Now, to bring this halfway back to the original topic of discussion, I think perhaps a combination of forum and wiki would be a good idea. I am certain I have seen a plugin which turns the "discussion" wiki pages into threaded conversations similar to what you would get in a forum, although I would have to dig around to find it. One of the things I love about the MediaWiki framework is that there is basically a plugin for everything, so we can keep adjusting the wiki until it's what we need it to be.

Relevant note: All of this should be read with the understanding that I am somewhat biased by my unabashed love of all things wiki (you might have noticed...).

  - "Dark" Ian

I may be wrong about this, but I always thought one of the things people liked about fora was that there is a front page showing the latest posted messages with prominent timestamps. Of course MediaWiki has Recent Changes, but it’s not the same.
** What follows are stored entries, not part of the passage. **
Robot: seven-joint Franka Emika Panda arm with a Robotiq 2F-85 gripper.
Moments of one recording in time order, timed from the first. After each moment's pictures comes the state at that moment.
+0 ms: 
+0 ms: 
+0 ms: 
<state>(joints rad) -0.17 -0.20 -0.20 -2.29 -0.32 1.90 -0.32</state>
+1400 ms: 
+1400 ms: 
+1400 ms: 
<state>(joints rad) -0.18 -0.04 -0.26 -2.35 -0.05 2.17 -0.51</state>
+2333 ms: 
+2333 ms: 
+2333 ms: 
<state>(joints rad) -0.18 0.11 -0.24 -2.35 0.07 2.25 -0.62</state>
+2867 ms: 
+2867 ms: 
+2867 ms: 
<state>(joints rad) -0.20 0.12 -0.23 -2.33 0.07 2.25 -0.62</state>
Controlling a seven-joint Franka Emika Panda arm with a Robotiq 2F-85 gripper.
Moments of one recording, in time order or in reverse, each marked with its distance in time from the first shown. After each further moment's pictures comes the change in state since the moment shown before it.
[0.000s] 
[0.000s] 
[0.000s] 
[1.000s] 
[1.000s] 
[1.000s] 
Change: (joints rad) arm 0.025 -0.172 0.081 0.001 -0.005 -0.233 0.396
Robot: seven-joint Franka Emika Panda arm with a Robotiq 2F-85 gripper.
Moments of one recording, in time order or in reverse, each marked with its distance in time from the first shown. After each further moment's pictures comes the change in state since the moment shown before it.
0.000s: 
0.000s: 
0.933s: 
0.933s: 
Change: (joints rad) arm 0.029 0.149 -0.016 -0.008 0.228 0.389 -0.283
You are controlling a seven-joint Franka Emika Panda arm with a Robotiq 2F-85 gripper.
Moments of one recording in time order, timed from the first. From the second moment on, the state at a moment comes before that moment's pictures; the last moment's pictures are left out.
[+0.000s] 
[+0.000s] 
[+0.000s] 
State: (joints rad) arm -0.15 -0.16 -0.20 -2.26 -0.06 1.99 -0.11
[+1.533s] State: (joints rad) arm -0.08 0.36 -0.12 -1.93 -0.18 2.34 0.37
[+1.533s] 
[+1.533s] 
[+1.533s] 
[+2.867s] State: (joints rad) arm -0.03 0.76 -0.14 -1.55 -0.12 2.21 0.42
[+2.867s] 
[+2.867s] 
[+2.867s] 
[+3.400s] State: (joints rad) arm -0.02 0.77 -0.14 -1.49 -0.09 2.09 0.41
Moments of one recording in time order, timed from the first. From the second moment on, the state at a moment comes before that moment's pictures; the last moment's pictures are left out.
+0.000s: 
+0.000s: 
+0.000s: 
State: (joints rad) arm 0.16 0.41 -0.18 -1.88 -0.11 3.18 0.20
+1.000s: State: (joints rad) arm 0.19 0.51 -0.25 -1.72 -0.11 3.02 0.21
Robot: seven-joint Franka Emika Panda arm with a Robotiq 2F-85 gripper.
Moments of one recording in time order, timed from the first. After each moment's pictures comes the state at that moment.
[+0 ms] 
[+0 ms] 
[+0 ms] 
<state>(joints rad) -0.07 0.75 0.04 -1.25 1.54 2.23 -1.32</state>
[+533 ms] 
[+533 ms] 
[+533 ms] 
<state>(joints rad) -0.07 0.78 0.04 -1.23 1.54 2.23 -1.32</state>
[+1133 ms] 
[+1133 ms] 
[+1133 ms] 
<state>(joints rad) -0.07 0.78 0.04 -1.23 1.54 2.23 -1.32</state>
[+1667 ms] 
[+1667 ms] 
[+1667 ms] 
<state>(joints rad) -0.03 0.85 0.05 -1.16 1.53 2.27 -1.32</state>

It would not be too difficult to knock together a “Recently edited Projects” or a “Recently edited Talk pages” query with Semantic Wiki ( which we already have installed ).

( Here I avoid a philosophical tangent about why a wiki would try to actually de-emphasize timestamps and “recent activity” for the browsing user. )

Something that is perhaps not obvious to people that don’t use the wiki regularly: There is something called a Watchlist that allows you to specify that you want to watch particular pages and then gives you your own custom Recent Changes feed of only those watched pages. ( https://www.mediawiki.org/wiki/Help:Watchlist )

Also, you may be interested in Semantic Forms, which hackerspaces.org/wiki uses to great effect. ( e.g. http://hackerspaces.org/wiki/Special:FormEdit/Hackerspace/:Foo ) In fact, I recommend copying from that wiki a lot. I don’t remember if Semantic Forms is already enabled on our wiki or not…

~Dave

I have not run across Semantic Forms specifically but that seems pretty awesome. I’m already thinking of ways I could use it on my own wiki…

“Dark” Ian

p.s. Whyyyy am I awaaaakeee…

“Dark” Ian

p.s. Whyyyy am I awaaaakeee…

Cause no one built the ps2/db9 mouse trap yet and it’s making to much noise with all the mouse balls

At the risk of sounding stupid ..... How do we connect to IRC? I've never used IRC.

You can check the wiki to find out about irc… :slight_smile: (ctrl+f on the main page and search for wiki, you’ll see the info for it). You can use the webchat link to join our IRC channel easily, but that isn’t a very good long term solution. You may want to google for an IRC client.

My thoughts on the whole topic:
I moderate the wiki a decent amount (especially in the last few months) so a lot of stuff should be relatively up to date, but I don’t have the time or will to update every last thing.

I have noticed more people using the wiki recently which is a very good thing in my opinion. I think a lot of the reason why more people don’t use it is that they just don’t know about it. I lost track of how many times I had to say “It’s on the wiki” in the past few months about random stuff.

This probably gets back to telling new members the necessary information about the hive. We discussed this at the last couple of boards meetings and it has been tossed around a lot for the last couple of years.

As for a forum: a few people talked about this a handful of years ago and it sounded like an OK idea. I’m not sure I like it at this point. Like others have said that is yet another place to check.

I think the best solution to this is twofold. First we need to make sure everyone knows about the wiki and make it easily usable. The second is getting more people to use the wiki for things like projects and also having many people maintain the wiki.

What can be done to make the wiki easier to use? Should we set up a few more “How to” pages on the wiki with common things like setting up a project page and then put links those on a pdf/sheet of paper that we give to people when they join? Should we just link them on the front page of the wiki and tell people to go browse through the main page?